What you are seeing. Training data points arrive one by one into a whitened embedding space. Each point is shown as a translucent ε-ball — the region it "covers." Two points are connected when their ε-balls overlap (Mahalanobis distance < 2ε). Connected components are found by union-find and coloured by size: blue → isolated · green → growing cluster · orange → large cluster · red → giant component.

In the K=2 phase (N below the BBP threshold slider), all points land on the blue hyperplane — the 2D eigenspace spanned by the two resolved eigenmodes. The ε-balls are translucent spheres whose colour encodes cluster size — blue for isolated, shifting through green and yellow toward red as the giant component grows. You can watch the coalescence happen: small clusters merge, the colour warms, and eventually one dominant red blob spans the plane. That is percolation in the 2D eigenspace.

At the BBP threshold (drag the N₃ slider to control when the third eigenmode opens), the points suddenly lift off the plane into a 3D cloud. The previously red giant component instantly becomes a thin slice of a larger 3D space — coverage fraction drops, the colour cools back toward blue/green, and you are back in the fragmented regime. This is the discontinuity in γ(N) described in the theory.

The re-percolation in 3D requires substantially more points than the original 2D percolation did — because the volume to fill scales as εd, and d just jumped from 2 to 3. You can drag the elevation slider or click and drag the canvas to see the 3D geometry from any angle.
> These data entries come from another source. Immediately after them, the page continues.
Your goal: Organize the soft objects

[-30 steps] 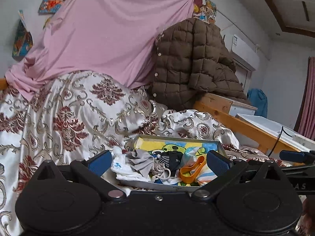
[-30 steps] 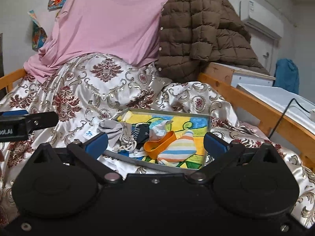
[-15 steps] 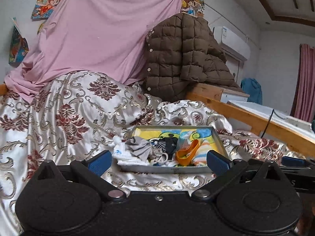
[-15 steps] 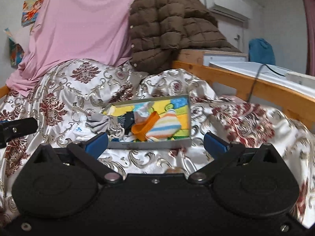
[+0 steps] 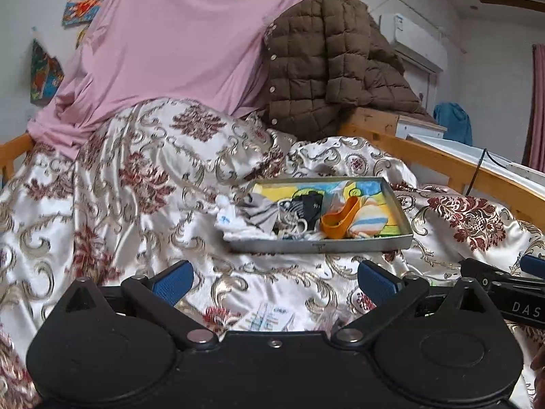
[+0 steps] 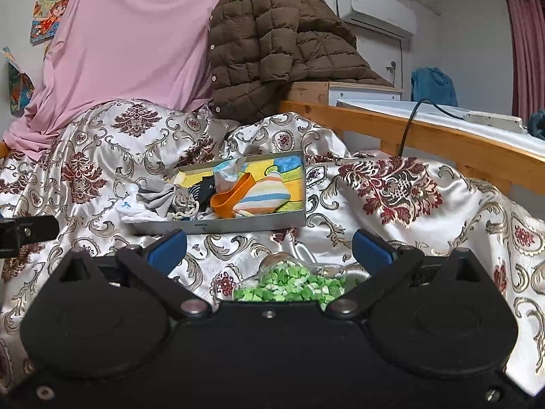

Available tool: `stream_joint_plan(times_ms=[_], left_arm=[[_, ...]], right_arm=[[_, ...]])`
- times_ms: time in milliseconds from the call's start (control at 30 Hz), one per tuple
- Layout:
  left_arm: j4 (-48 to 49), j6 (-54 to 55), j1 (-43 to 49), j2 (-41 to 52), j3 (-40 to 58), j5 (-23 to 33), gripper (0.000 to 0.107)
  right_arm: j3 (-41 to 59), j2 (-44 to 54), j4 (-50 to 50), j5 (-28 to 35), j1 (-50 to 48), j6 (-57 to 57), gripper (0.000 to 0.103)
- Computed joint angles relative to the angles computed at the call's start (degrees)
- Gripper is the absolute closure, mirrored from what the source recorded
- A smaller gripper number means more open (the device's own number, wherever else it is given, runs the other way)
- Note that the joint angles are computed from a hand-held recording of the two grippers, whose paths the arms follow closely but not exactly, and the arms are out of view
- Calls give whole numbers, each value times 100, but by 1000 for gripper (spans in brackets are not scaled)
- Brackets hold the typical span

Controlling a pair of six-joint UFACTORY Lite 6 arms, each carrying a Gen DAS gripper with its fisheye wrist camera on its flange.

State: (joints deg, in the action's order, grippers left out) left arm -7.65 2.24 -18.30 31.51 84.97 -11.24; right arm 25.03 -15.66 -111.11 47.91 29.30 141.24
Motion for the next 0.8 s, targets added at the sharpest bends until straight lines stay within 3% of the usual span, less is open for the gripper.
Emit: stream_joint_plan(times_ms=[167, 333, 800], left_arm=[[-1331, 960, -116, -179, -441, -270, 5], [-2067, 1597, -243, -457, -948, -506, 5], [-879, 407, -155, -993, -1931, -609, 5]], right_arm=[[-462, -362, 317, 121, 330, 61, 1], [-733, -604, 851, 248, 696, 29, 1], [-1136, -973, 2219, 1077, 1936, -166, 1]])
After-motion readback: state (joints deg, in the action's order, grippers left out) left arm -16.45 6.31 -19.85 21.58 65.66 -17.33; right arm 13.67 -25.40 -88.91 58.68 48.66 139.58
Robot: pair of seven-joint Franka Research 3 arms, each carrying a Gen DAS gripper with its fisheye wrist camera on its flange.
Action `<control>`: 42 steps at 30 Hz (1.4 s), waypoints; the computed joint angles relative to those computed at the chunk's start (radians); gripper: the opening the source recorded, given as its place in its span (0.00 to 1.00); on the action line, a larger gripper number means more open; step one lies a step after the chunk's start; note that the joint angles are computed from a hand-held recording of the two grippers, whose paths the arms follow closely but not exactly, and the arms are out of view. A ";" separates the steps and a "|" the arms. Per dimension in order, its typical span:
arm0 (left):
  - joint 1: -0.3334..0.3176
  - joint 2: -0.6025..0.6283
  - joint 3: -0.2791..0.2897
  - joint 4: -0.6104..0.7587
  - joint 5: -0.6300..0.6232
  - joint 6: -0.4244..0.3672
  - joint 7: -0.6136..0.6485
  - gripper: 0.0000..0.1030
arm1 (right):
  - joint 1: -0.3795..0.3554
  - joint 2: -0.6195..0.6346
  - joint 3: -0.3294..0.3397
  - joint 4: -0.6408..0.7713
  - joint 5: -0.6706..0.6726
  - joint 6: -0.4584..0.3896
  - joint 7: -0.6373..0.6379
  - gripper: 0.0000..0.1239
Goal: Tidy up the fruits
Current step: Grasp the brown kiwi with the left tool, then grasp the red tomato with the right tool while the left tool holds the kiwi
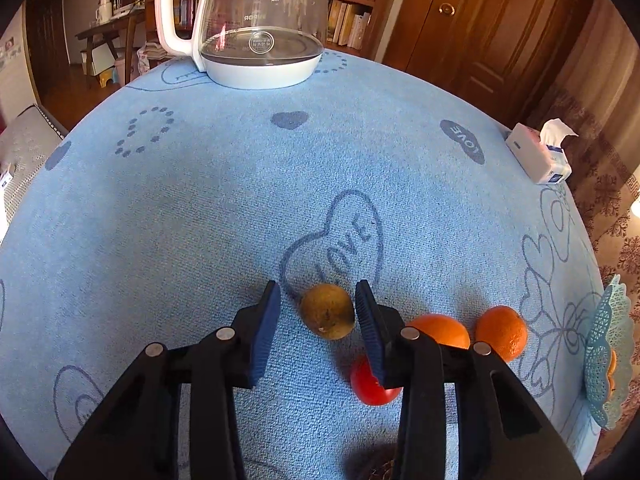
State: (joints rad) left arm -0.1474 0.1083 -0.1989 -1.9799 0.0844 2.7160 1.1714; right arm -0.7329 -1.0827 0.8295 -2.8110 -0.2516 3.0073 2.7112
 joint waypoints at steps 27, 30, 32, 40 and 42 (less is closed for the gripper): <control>-0.001 -0.111 0.019 -0.104 0.176 0.194 -0.146 0.26 | 0.193 0.204 -0.095 0.039 0.018 0.126 -0.198 0.70; 0.003 -0.120 0.021 -0.111 0.194 0.202 -0.167 0.26 | 0.341 0.352 -0.184 0.080 0.034 0.153 -0.319 0.70; 0.006 -0.125 0.021 -0.114 0.222 0.205 -0.195 0.26 | 0.427 0.432 -0.231 0.111 0.049 0.157 -0.387 0.70; 0.017 -0.137 0.021 -0.120 0.336 0.208 -0.293 0.26 | 0.693 0.655 -0.382 0.234 0.138 0.091 -0.594 0.67; 0.018 -0.139 0.022 -0.121 0.334 0.209 -0.293 0.26 | 0.745 0.701 -0.417 0.268 0.142 0.059 -0.640 0.62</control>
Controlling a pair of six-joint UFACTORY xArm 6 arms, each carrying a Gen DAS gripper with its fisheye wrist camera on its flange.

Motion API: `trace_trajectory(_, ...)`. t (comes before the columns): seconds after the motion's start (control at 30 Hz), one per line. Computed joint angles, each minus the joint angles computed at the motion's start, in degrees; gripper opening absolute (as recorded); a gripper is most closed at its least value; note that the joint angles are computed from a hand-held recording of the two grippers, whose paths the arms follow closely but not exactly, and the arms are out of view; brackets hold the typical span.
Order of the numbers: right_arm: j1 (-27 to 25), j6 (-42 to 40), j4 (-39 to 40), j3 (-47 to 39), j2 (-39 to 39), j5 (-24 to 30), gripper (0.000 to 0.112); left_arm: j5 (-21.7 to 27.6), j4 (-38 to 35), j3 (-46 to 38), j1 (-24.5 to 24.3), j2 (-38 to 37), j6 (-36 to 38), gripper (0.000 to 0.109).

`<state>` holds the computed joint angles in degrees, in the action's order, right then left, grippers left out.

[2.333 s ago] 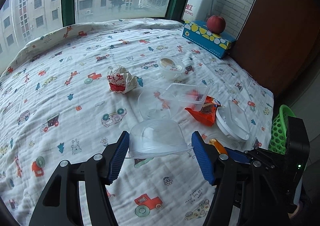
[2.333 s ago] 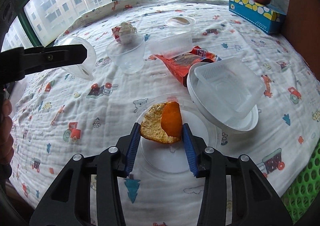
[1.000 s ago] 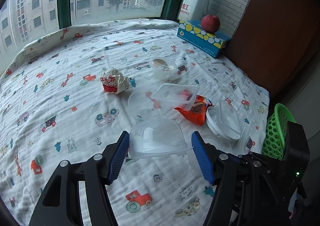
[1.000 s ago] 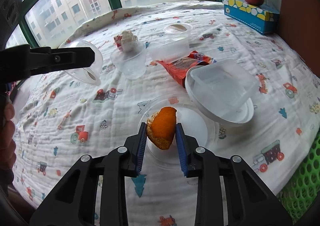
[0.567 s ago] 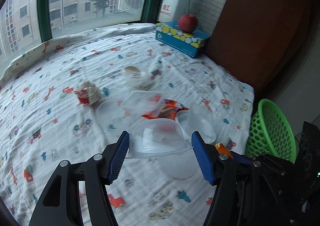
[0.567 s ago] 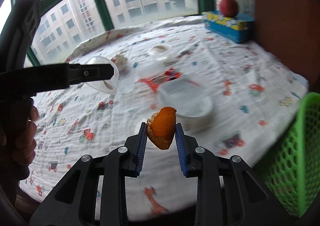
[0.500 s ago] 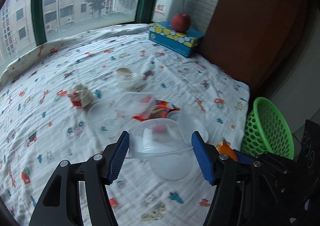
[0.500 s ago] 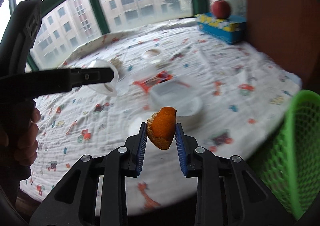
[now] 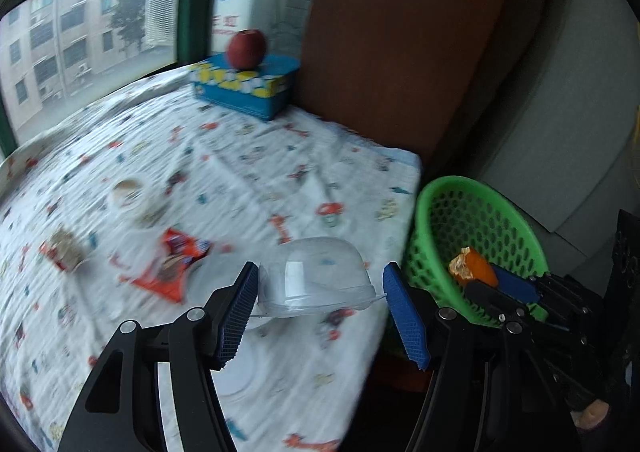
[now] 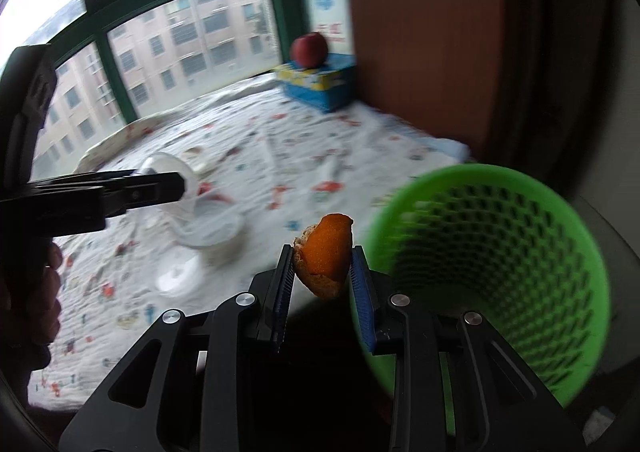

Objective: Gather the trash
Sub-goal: 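Carry dome lid and orange peel to the basket while the right tool drops the peel, then open the left tool to drop the clear dome lid into the basket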

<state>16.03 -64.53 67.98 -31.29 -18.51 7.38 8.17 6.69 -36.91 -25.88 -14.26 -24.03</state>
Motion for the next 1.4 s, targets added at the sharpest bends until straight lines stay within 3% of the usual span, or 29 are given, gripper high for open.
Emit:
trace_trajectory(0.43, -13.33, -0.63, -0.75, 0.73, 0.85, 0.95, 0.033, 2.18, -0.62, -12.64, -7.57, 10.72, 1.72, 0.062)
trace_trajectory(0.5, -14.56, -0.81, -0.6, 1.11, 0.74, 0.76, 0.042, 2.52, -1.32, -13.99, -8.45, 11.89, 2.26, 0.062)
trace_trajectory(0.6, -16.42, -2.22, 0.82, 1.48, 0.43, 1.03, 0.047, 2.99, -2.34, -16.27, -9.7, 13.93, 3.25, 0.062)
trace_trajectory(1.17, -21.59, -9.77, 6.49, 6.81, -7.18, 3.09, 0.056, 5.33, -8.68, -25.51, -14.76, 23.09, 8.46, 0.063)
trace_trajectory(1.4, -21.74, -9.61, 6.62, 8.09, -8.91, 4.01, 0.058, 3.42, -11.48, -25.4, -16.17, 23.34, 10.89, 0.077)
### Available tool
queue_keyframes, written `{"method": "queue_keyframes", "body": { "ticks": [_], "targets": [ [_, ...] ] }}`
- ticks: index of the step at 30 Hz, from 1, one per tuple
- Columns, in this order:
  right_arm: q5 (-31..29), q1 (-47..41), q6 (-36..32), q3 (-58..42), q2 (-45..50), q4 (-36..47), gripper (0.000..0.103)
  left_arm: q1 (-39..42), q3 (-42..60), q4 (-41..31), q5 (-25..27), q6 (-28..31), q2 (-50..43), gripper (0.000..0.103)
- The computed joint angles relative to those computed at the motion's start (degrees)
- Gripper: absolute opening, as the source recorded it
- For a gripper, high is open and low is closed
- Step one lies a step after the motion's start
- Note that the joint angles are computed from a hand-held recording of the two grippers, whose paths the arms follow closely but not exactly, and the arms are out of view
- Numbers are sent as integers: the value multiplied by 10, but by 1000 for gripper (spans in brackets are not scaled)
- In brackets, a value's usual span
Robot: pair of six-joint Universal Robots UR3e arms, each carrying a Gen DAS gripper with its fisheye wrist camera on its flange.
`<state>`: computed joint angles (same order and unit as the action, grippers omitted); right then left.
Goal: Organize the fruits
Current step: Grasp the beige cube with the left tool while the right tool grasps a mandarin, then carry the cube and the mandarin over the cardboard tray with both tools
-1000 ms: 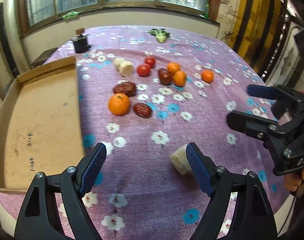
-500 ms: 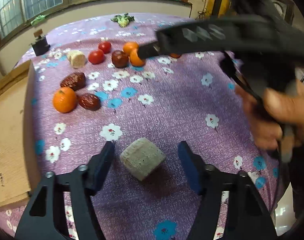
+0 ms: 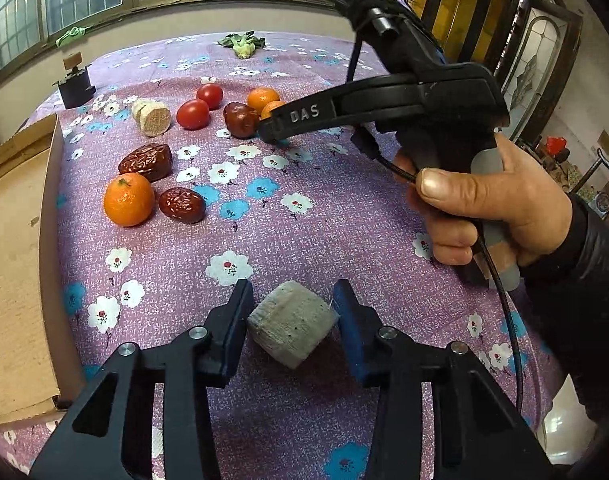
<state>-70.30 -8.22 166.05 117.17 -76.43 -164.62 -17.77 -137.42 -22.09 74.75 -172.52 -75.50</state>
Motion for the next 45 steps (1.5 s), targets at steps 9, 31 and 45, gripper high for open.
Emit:
{"method": "queue_keyframes", "body": {
  "ticks": [9,31,45],
  "targets": [
    [44,-37,-5,95,-116,12,30,42,-30,-36,-19,10,69,39],
    [91,39,12,165,-309,123,29,328,-41,-426,-143,175,444,39],
    [53,166,69,86,-217,74,29,598,21,-783,-246,412,597,39]
  ]
}}
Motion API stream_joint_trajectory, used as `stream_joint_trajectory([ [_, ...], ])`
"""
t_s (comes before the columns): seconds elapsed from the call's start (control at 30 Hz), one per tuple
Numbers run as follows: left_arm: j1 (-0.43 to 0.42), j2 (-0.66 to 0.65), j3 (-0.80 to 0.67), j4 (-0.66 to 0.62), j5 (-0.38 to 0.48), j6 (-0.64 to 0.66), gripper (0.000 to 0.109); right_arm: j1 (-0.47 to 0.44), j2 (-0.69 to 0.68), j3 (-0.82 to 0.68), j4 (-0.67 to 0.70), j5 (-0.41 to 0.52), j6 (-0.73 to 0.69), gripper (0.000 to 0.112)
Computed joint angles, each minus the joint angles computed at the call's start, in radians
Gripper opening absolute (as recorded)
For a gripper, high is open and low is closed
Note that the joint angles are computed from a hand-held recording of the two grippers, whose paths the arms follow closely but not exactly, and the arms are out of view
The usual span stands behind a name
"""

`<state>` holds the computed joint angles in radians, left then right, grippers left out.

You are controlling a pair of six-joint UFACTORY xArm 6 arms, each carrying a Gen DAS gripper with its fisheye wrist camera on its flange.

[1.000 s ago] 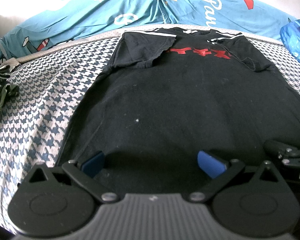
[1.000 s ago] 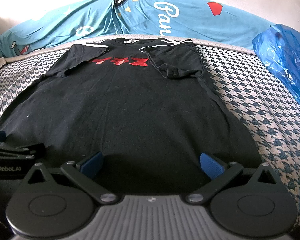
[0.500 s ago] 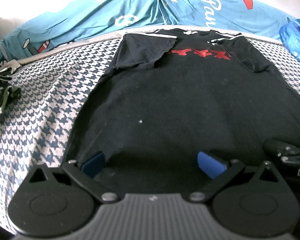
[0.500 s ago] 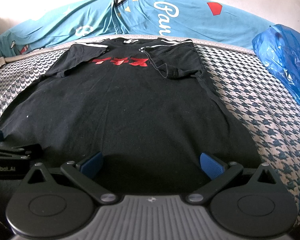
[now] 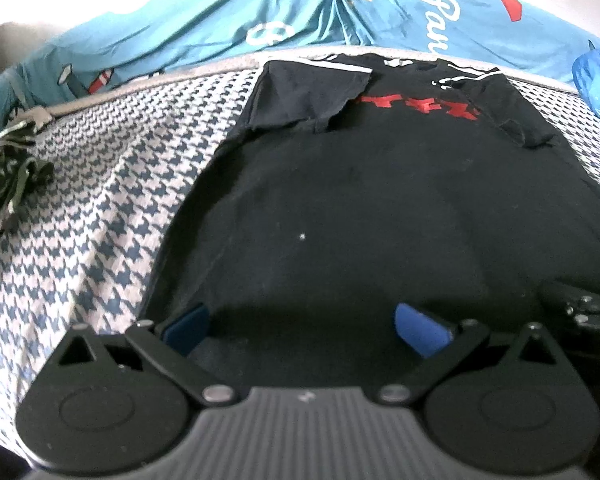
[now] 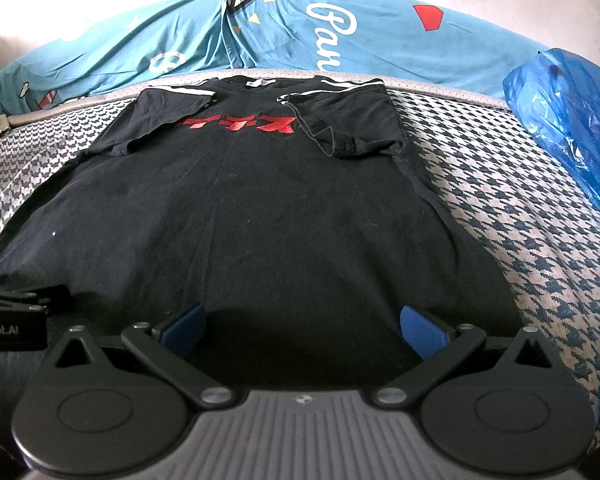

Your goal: Fold clothes

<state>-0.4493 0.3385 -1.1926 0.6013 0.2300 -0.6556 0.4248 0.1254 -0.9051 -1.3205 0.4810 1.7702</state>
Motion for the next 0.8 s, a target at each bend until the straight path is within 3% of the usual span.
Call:
stream_joint_trajectory([
  [0.8,0.002,0.000,0.004,0.035,-0.004,-0.027,0.103,0.002,0.000,0.001,-0.005,0.003,0.006,0.103],
])
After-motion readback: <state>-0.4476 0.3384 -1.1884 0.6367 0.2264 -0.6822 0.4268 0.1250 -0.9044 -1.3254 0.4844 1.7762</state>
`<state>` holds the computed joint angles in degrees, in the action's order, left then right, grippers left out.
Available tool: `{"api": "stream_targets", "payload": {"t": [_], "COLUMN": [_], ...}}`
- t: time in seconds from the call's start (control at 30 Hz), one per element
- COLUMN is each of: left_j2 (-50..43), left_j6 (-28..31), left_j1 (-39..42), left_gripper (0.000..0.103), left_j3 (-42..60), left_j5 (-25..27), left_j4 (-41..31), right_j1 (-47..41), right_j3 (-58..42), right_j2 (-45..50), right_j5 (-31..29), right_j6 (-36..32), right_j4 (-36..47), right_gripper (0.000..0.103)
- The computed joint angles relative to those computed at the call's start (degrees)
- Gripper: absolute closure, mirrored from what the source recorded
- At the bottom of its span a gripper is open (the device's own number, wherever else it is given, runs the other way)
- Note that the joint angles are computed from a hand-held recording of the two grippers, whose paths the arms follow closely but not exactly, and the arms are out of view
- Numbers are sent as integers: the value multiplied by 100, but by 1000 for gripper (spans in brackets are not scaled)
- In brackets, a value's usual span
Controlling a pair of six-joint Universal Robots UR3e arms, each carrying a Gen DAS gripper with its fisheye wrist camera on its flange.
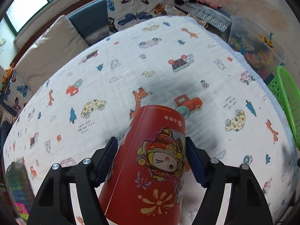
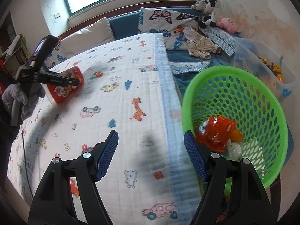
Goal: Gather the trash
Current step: 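Grasp the crumpled white-red tissue with the right tool while the left tool holds the cup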
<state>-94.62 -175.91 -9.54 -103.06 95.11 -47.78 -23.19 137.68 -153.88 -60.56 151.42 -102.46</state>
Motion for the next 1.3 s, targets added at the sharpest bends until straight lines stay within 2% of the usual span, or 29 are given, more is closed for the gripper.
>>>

The core theorem. The percolation threshold satisfies Nc ≈ ρc(d) · Vol(Mw) / Vd(ε) and is invariant to the eigenvalue spectrum of the raw data covariance — it depends only on the Mahalanobis geometry and the regularisation parameter. The BBP transition at NBBP(k) = D / (λk − 1)² governs when the k-th eigenmode becomes statistically resolvable; the percolation threshold then determines when that subspace is geometrically covered.